Connolly’s pen is an efficient time-machine. We only have to get a whiff of an untipped Consolate or a glance at his After Eight cart to be transported back to the land of Green Shield Stamps and rusty bathwater.

He still writes in pen, pausing every so often to wonder why his characters have come up with such an unexpected twist. “Creating characters is a bit like making friends,” he said, “It takes time to get to know them and you never know which way they are going to go.”

“I find that I can remember those days absolutely perfectly,” he adds, in fact he finds it far easier to recreate a rainy day in 1964 than what happened before lunch. The clothes, speech and food are described with the clear eye of someone who lived through it. “The only things I had to look up were the release dates of the singles.”

Snippets of real life sneak in. The locations are all close to home, a Kilburn bedsit, an unfeasibly fab pad in Circus Road, St John’s Wood and numerous rendezvous in The Spaniards Inn, Jack Straw’s Castle and an ill-fated picnic on Hampstead Heath. Locating a penniless hero in such an area now would be beyond credible, admits Connolly, mourning the loss of decent affordable flats. Only an heiress or oligarch could dream of living in a one-bed flat above a Hampstead shop, but it is still possible to meet a Beatle, because he’s done it.

Connolly met McCartney, in circumstances similar to the chance encounter of George Reilly, who bumps into his idol at the bar of The Chelsea Arts Club and is struck dumb by coming face to face with his hero . Connolly reacted in a similarly starstruck fashion. “I just turned into a teenage girl,” he explains, “ blushing, stuttering, stammering.” Ever the gent, Paul responded in the “calmest, kindest, coolest way.”

Picturing the extravagantly coiffed and bearded Connolly as a teenage girl is a bit of a stretch. Like his novels, he is set firmly in the recent past. His dandyish style and exuberantly twirl-able moustache out hipster the hipsters. At the launch he sports a multicoloured checked tie to offset his burgundy velvet jacket and blue suede shoes.

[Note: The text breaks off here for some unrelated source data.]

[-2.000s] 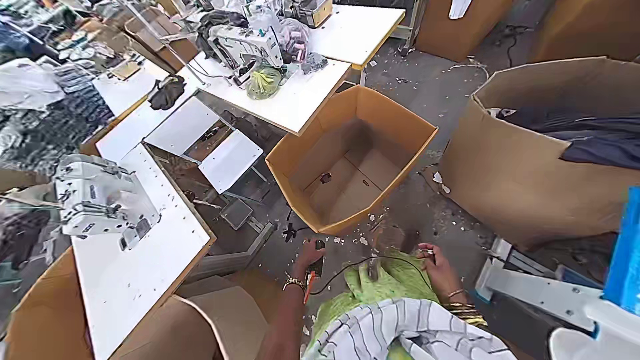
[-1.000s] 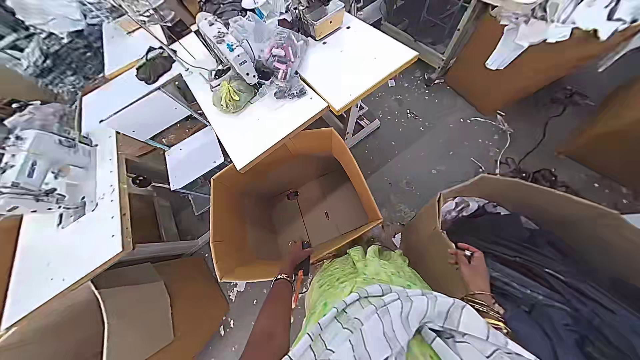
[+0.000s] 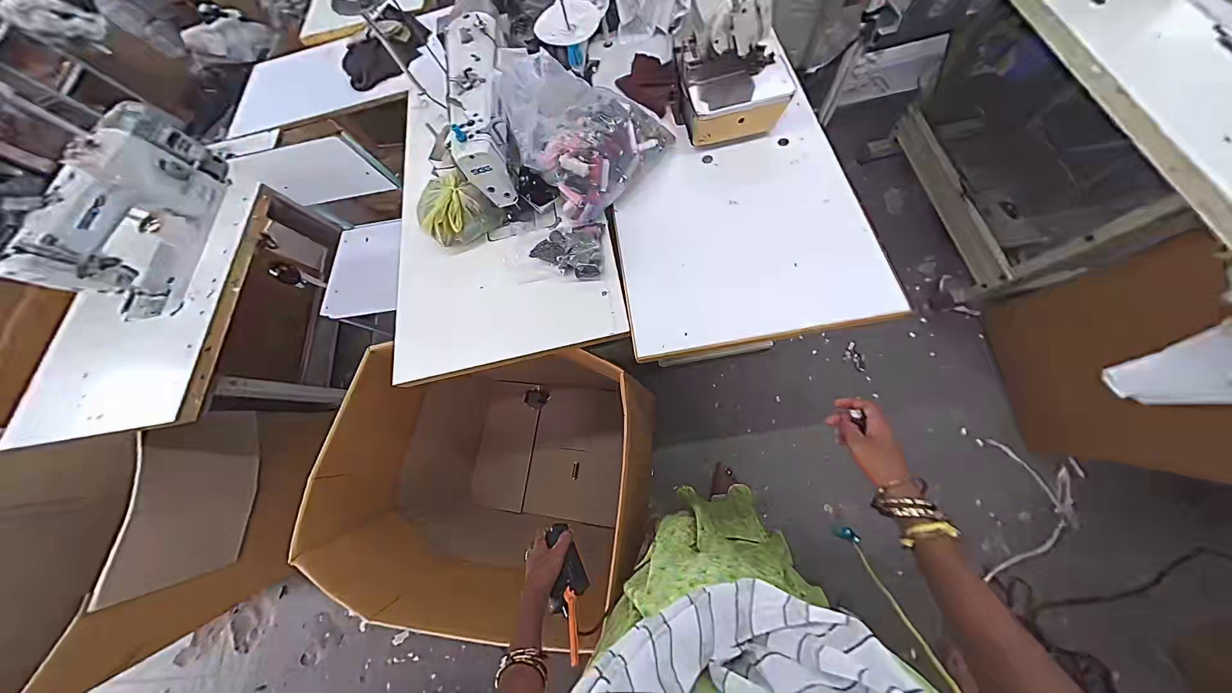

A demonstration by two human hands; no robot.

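Observation:
My left hand (image 3: 547, 561) is closed around a dark handheld tool (image 3: 570, 574) with an orange strip or handle hanging from it; its exact kind is unclear. It is over the near side of an open cardboard box (image 3: 327, 520), which looks nearly bare inside. My right hand (image 3: 859, 433) is over the floor at the right, fingers curled around a small dark object (image 3: 857, 418) that I cannot identify. Bangles circle both wrists.
White sewing tables (image 3: 751, 250) stand ahead, bearing a sewing machine (image 3: 478, 115) and a plastic bag of pink items (image 3: 597, 154). Another sewing machine (image 3: 125, 212) stands left. Cords (image 3: 1035, 549) and scraps lie on the floor; more cardboard boxes (image 3: 1107, 346) flank me.
The view has swung considerably. My right hand, at the edge of a box of dark cloth one second ago, is now over the floor. The left still holds the dark tool.

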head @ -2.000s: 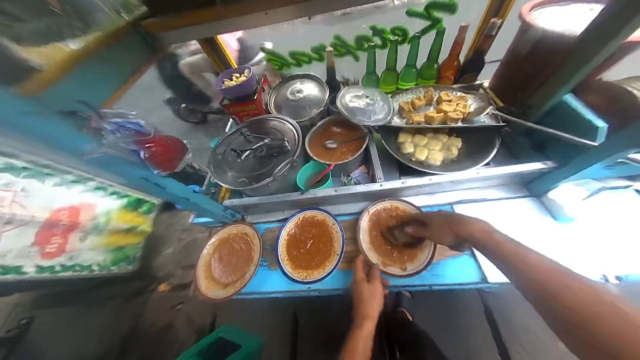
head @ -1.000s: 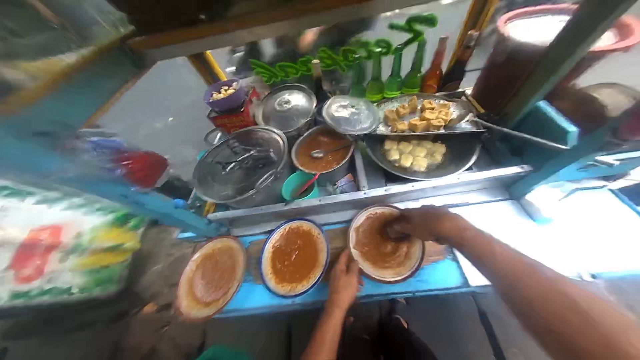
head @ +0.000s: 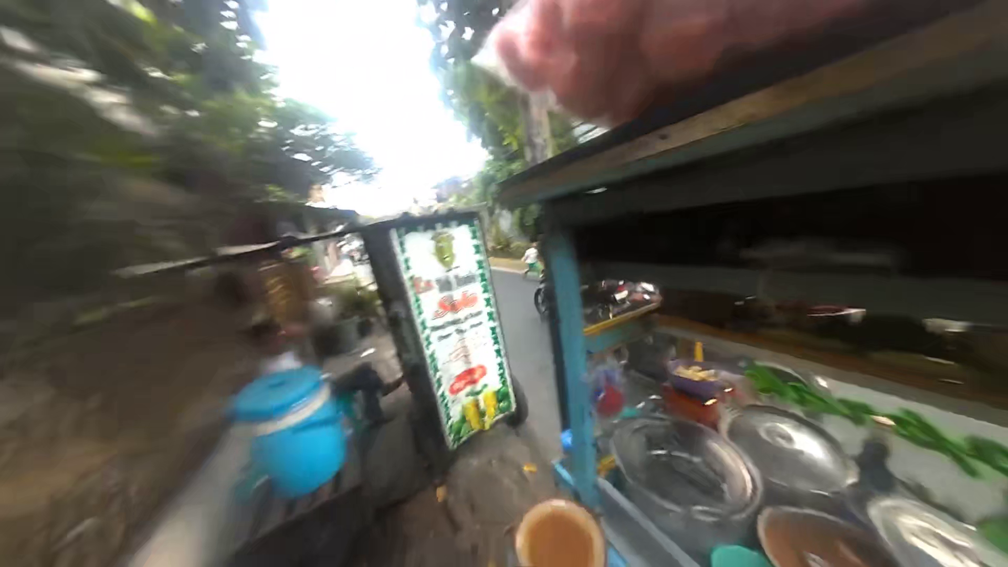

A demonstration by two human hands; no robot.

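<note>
Neither of my hands shows in the head view now, so what they hold is hidden. A plate of brown sauce (head: 561, 537) is cut off by the bottom edge. Right of it, inside the food cart, stands a large metal pot (head: 685, 465) with a shiny rim. A round metal lid (head: 787, 445) with a knob lies behind it. The pot of brown sauce (head: 819, 543) sits at the bottom edge beside a green bowl (head: 739, 556). Another metal lid (head: 929, 531) is at the lower right. A purple bowl of pale pieces (head: 697, 376) rests on a red box.
The cart's blue post (head: 573, 354) rises left of the pots, under a wooden roof edge (head: 661, 142). A sign board (head: 457, 331) bearing writing stands on the left, near a blue lidded bucket (head: 295, 429). Beyond are the road (head: 524, 323) and a distant person (head: 531, 258).
The view has swung up and left towards the street. Both hands, earlier at the right-hand plate with the right hand's fingers in its sauce, have gone out of view.
</note>
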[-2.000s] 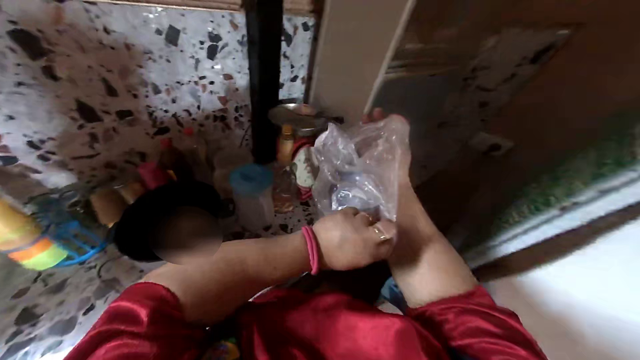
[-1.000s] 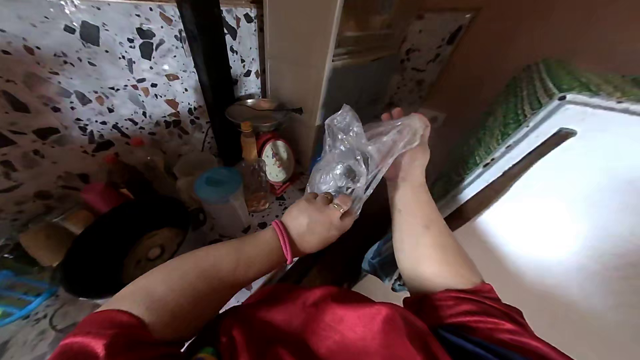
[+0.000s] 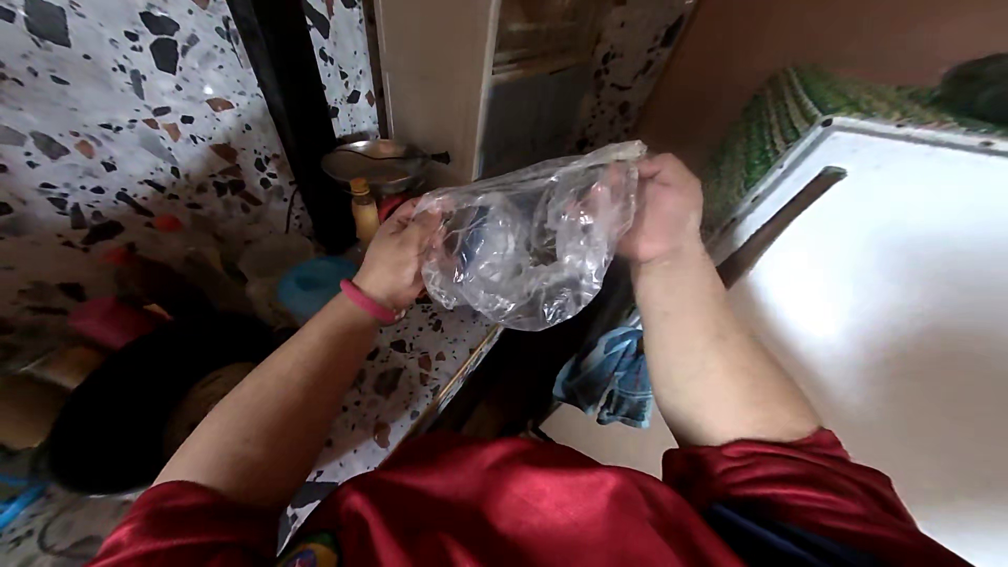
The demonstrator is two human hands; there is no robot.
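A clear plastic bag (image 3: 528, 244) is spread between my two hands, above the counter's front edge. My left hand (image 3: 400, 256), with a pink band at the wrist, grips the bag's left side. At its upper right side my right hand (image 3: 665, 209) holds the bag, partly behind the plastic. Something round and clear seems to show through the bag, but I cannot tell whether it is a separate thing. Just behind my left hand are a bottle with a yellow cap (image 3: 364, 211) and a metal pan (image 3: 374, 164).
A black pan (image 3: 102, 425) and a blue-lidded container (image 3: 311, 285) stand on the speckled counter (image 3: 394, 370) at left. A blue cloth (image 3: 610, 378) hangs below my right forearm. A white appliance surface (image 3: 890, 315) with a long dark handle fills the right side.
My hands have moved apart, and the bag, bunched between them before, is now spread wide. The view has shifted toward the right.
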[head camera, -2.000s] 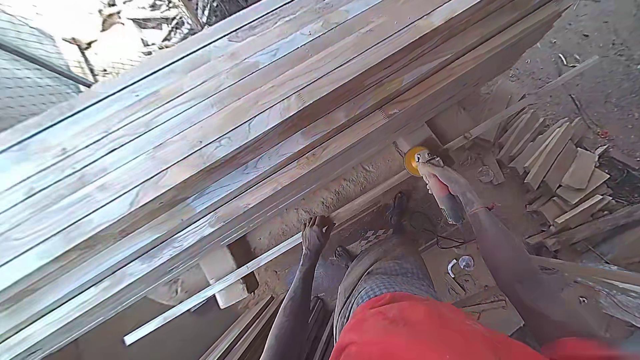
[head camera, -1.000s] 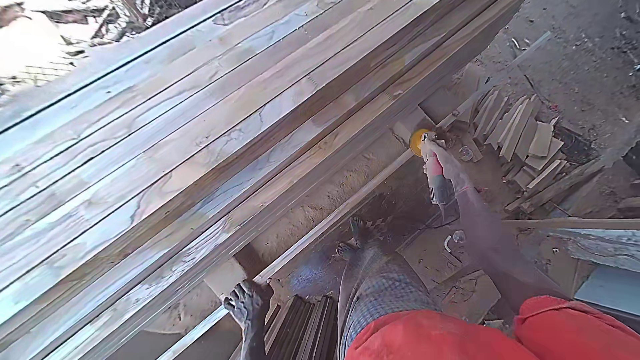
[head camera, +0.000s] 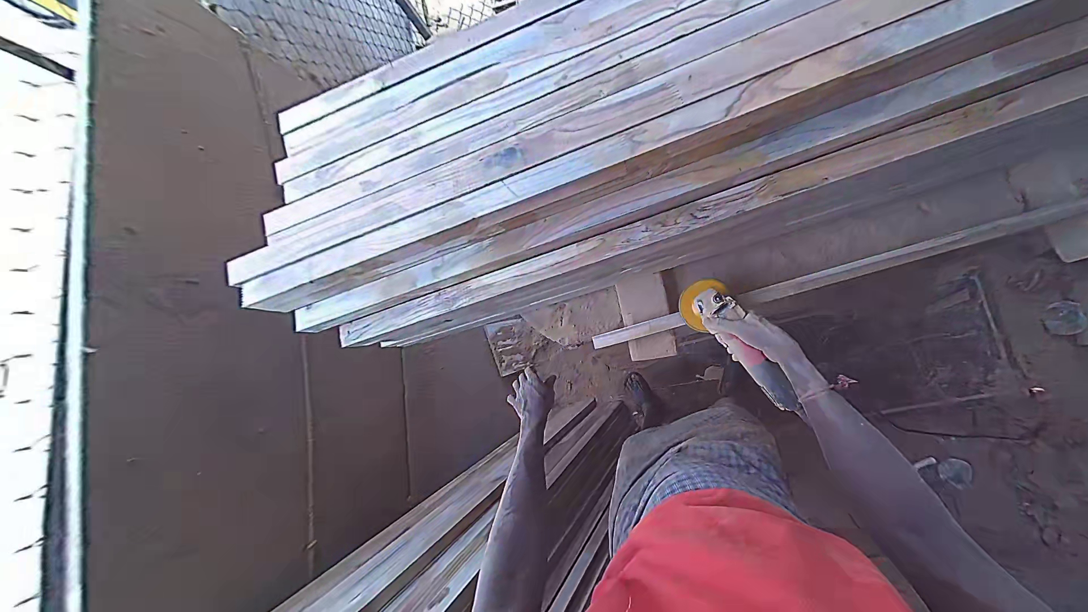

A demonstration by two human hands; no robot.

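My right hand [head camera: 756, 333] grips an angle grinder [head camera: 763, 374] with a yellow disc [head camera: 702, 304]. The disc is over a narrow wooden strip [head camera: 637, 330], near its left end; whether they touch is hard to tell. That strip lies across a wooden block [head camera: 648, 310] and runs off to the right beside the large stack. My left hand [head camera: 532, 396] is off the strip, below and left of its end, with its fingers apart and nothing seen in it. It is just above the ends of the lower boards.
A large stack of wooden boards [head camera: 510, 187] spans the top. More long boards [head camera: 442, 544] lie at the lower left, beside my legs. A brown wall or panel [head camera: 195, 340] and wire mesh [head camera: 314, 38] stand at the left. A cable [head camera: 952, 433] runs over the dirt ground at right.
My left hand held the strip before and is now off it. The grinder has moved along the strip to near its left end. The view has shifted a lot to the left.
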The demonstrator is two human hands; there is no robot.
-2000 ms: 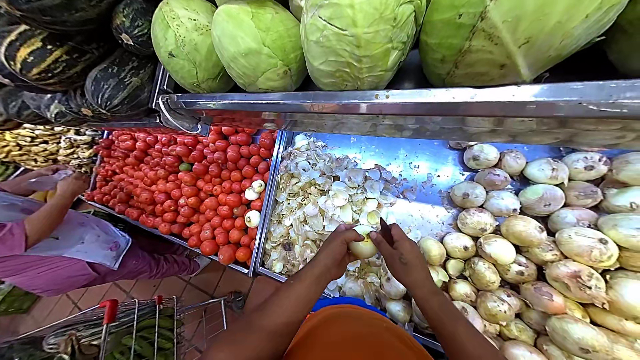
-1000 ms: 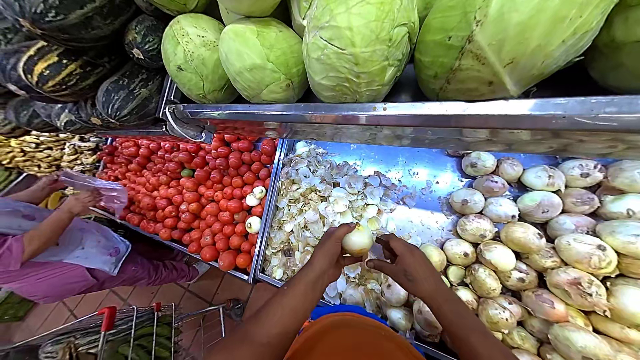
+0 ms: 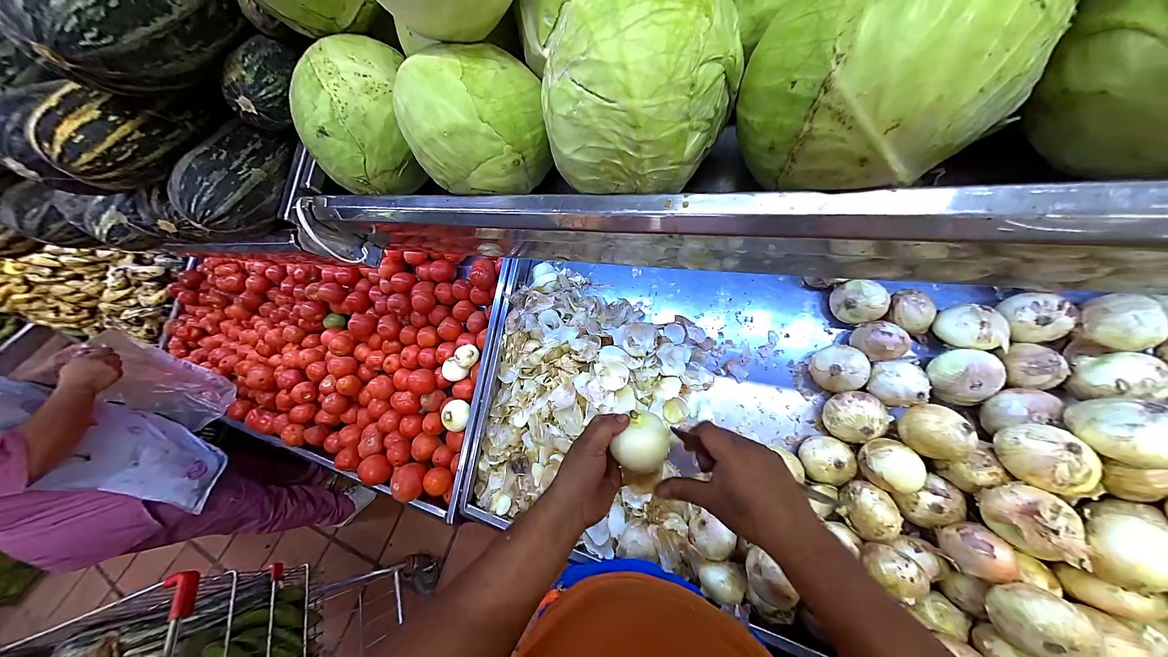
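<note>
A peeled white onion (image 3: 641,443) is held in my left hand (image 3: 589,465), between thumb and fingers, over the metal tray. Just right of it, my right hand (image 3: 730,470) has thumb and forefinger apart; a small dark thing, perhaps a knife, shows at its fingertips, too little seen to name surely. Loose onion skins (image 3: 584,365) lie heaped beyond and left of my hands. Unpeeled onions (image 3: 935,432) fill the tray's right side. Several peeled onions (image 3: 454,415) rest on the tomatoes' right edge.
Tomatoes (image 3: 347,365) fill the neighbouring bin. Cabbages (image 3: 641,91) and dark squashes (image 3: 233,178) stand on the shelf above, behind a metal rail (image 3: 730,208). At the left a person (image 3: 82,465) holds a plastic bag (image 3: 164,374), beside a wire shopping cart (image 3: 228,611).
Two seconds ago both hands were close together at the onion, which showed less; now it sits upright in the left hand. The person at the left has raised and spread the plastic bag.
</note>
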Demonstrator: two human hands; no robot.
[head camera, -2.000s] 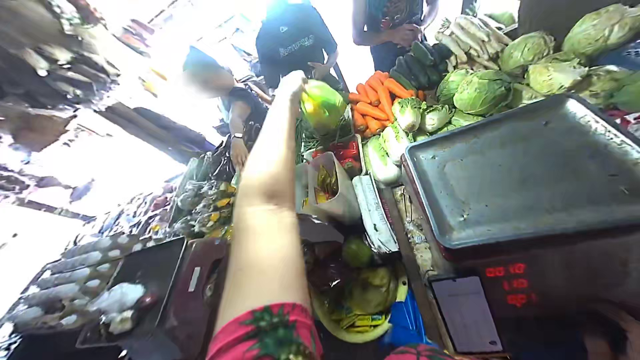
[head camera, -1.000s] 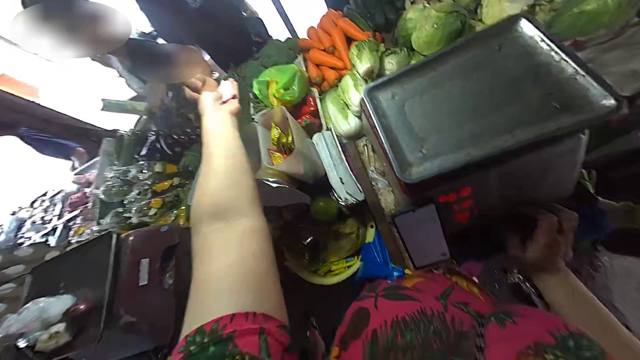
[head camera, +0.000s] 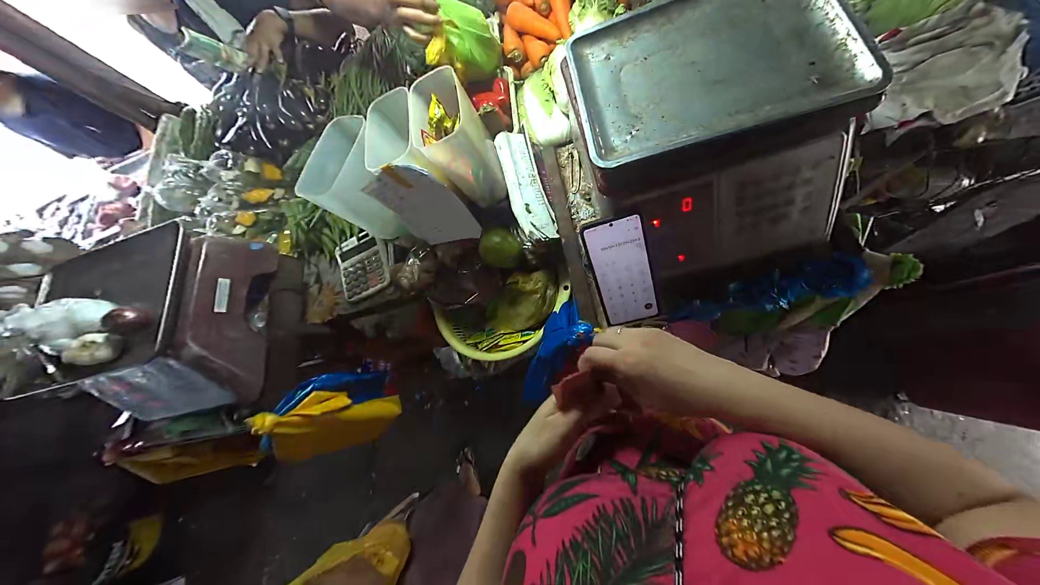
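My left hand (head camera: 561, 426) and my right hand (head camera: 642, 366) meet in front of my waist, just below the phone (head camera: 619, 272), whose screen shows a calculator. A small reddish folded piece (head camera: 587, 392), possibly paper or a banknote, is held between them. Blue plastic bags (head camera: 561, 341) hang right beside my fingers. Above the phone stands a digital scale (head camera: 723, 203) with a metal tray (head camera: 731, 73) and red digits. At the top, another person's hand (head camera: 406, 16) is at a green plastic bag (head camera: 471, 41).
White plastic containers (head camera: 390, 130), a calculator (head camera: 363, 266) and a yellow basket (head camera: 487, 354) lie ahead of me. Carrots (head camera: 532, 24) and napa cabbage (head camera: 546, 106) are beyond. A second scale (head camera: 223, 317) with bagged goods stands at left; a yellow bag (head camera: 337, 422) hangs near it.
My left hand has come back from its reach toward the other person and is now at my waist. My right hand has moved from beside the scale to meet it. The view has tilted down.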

I ask him whether he would have preferred to have been young now or back in the 60s.

“I’d hate to be young full stop,” he says, yet the fact that he isn’t still 19 is a constant and slightly alarming surprise.

“When I was growing up, I thought there were basically four genders, girls, boys, old people and nuns, and I thought I was about as likely to turn into an old person as I was to turn into a nun. Look how well that turned out.”